0
0
AirflowHow-ToBeginner · 3 min read

How to Use cross_downstream in Airflow for Task Dependencies

In Airflow, cross_downstream is used to set dependencies from multiple upstream tasks to multiple downstream tasks in a cross-product manner. It connects each upstream task to every downstream task, simplifying complex DAG dependency setups.
📐

Syntax

The cross_downstream method is called on a list of upstream tasks and takes a list of downstream tasks as an argument. It sets dependencies so that each upstream task runs before every downstream task.

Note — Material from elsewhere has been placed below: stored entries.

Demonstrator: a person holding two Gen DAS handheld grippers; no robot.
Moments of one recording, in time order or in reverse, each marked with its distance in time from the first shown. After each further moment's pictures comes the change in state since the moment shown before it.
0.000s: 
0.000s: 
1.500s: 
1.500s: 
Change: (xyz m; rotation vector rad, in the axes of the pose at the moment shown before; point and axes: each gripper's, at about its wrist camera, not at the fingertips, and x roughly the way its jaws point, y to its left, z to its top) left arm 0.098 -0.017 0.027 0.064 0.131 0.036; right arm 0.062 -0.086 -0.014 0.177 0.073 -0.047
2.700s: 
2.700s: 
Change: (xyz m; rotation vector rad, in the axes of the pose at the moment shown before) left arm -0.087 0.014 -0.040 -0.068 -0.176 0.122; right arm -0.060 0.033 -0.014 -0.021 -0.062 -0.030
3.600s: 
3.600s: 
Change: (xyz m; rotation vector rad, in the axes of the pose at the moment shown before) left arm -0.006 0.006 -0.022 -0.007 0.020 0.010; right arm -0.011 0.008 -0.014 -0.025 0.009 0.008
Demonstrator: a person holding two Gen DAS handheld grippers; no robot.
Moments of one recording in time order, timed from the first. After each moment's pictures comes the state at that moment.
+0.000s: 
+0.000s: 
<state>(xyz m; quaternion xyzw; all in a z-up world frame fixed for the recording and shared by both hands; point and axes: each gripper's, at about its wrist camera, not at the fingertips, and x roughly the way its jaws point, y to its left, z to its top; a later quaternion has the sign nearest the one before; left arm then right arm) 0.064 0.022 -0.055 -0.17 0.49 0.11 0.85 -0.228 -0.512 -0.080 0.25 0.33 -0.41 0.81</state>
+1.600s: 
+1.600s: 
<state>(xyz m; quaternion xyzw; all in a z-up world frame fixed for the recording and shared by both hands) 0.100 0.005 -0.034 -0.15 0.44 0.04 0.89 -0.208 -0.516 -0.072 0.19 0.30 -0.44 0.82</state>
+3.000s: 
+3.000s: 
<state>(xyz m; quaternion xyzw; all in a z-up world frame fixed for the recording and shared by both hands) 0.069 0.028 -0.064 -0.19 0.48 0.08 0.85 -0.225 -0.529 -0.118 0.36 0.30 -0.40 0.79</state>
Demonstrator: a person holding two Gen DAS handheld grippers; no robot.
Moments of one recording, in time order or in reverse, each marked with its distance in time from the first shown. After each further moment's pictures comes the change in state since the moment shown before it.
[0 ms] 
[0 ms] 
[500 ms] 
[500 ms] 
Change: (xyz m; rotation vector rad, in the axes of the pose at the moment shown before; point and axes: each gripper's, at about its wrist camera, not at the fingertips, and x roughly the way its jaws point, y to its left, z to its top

  • upstream_tasks: List of tasks that should run first.
  • downstream_tasks: List of tasks that should run after all upstream tasks.
python
upstream_tasks.cross_downstream(downstream_tasks)
💻

Example

This example shows how to use cross_downstream to connect two upstream tasks to two downstream tasks. Each upstream task will run before both downstream tasks.

python
from airflow import DAG
from airflow.operators.dummy import DummyOperator
from datetime import datetime

default_args = {'start_date': datetime(2024, 1, 1)}

dag = DAG('cross_downstream_example', default_args=default_args, schedule_interval=None)

# Define upstream tasks
upstream_tasks = [DummyOperator(task_id='upstream_1', dag=dag),
                  DummyOperator(task_id='upstream_2', dag=dag)]

# Define downstream tasks
downstream_tasks = [DummyOperator(task_id='downstream_1', dag=dag),
                    DummyOperator(task_id='downstream_2', dag=dag)]

# Set cross dependencies
upstream_tasks.cross_downstream(downstream_tasks)
Output
DAG 'cross_downstream_example' created with tasks: - upstream_1 - upstream_2 - downstream_1 - downstream_2 Dependencies: upstream_1 -> downstream_1 upstream_1 -> downstream_2 upstream_2 -> downstream_1 upstream_2 -> downstream_2
⚠️

Common Pitfalls

Common mistakes when using cross_downstream include:

  • Passing single tasks instead of lists, which causes errors because cross_downstream expects lists.
  • Confusing cross_downstream with set_downstream, which only sets one-to-many dependencies.
  • Not importing the correct operators or using outdated Airflow versions that do not support this method.
python
from airflow.operators.dummy import DummyOperator

# Wrong: passing single tasks instead of lists
upstream_task = DummyOperator(task_id='upstream', dag=dag)
downstream_task = DummyOperator(task_id='downstream', dag=dag)

# This will raise an AttributeError
# upstream_task.cross_downstream(downstream_task)  # Wrong usage

# Correct usage with lists
upstream_tasks = [upstream_task]
downstream_tasks = [downstream_task]
upstream_tasks.cross_downstream(downstream_tasks)
📊

Quick Reference

MethodDescriptionUsage Example
cross_downstreamSets dependencies from each upstream task to every downstream taskupstream_tasks.cross_downstream(downstream_tasks)
set_downstreamSets dependency from one task to anothertask1.set_downstream(task2)
set_upstreamSets dependency from one task to another (reverse)task2.set_upstream(task1)

Key Takeaways

Use cross_downstream on lists of tasks to connect all upstream tasks to all downstream tasks.
Always pass lists of tasks, not single tasks, to cross_downstream to avoid errors.
cross_downstream simplifies setting many-to-many dependencies in Airflow DAGs.
Make sure your Airflow version supports cross_downstream (Airflow 2.x and later).
For one-to-one dependencies, use set_downstream or set_upstream instead.